The shrill whistle of the kettle summoned her back to her kitchen and she turned off the stove and poured some of the boiling water into her favorite homemade mug. Her little nephew Aiden made it for her for her birthday last year. She deposited a tea bag into the mug and moved it around as she walked into her small living room.
She put the mug down, so she could turn the television on. Immediately, a news anchor with beauty pageant mom hair popped on the screen along with three side by side pictures of the now three girls who had gone missing. Addie barely listened as she sipped her tea, but the news anchor wasn’t giving out any real news. She was essentially rehashing what everyone already knew and saying that there has been no progress.

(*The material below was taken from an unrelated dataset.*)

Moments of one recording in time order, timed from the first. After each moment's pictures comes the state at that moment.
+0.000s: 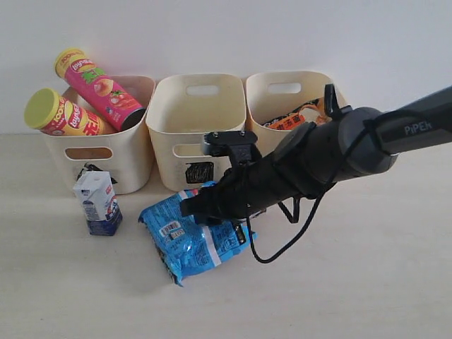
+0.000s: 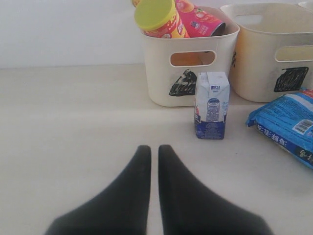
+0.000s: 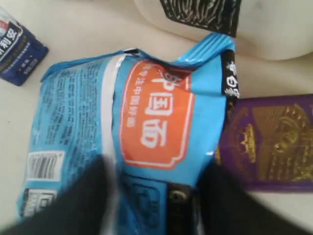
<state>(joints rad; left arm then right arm) -0.01 0.00 0.00 -0.03 0.31 0.04 0.61 2.07 -1.24 1.11 0.24 -0.87</state>
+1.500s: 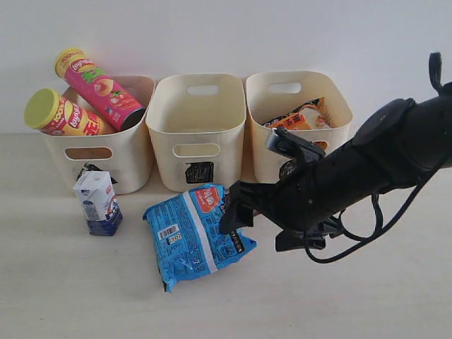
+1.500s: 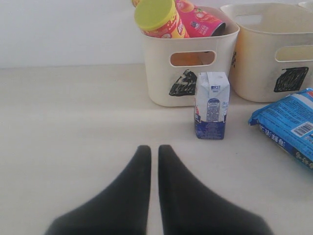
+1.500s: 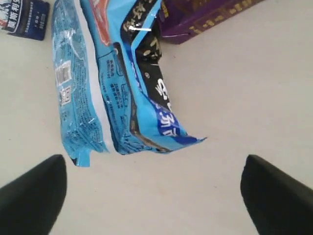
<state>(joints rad) -0.01 0.00 0.00 -0.03 0.31 0.04 0.45 1.81 -1.01 1.03 0.55 -0.49</state>
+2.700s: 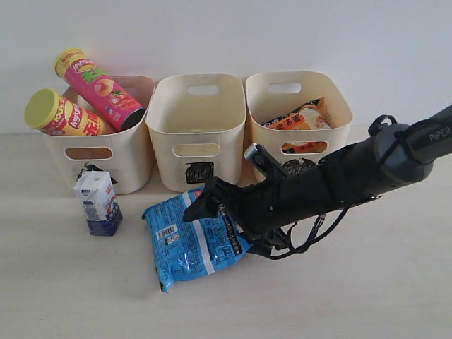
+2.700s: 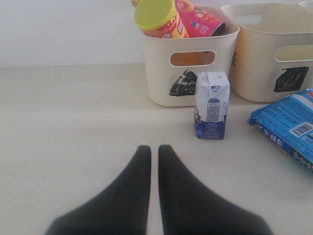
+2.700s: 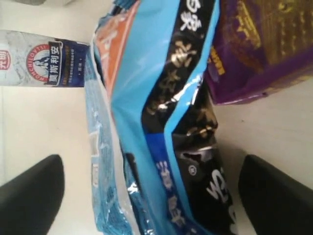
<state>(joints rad) -0.01 0.00 0.00 -0.03 0.31 0.04 0.45 2.12 -1.14 1.62 0.66 -0.91</state>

Gee, Addie thought to herself, thank you so much for the new information.
She wanted these girls to turn up safe as much as anyone else. She didn’t know why she cared so much. She didn’t know anything of the girls. The first girl disappeared in front of her restaurant, and maybe she had been inside. But Café Ciel was a popular restaurant. Many young women came in hoping to find men or at the very least, some fun night to suck away the loneliness of their hum drum lives. And many couples came in on dates. It was a hot spot. Addie couldn’t feel responsible for remembering every single customer. With that in mind, she switched the channel to crime shows – though those weren’t much better than the news these days – and sat back sipping her tea.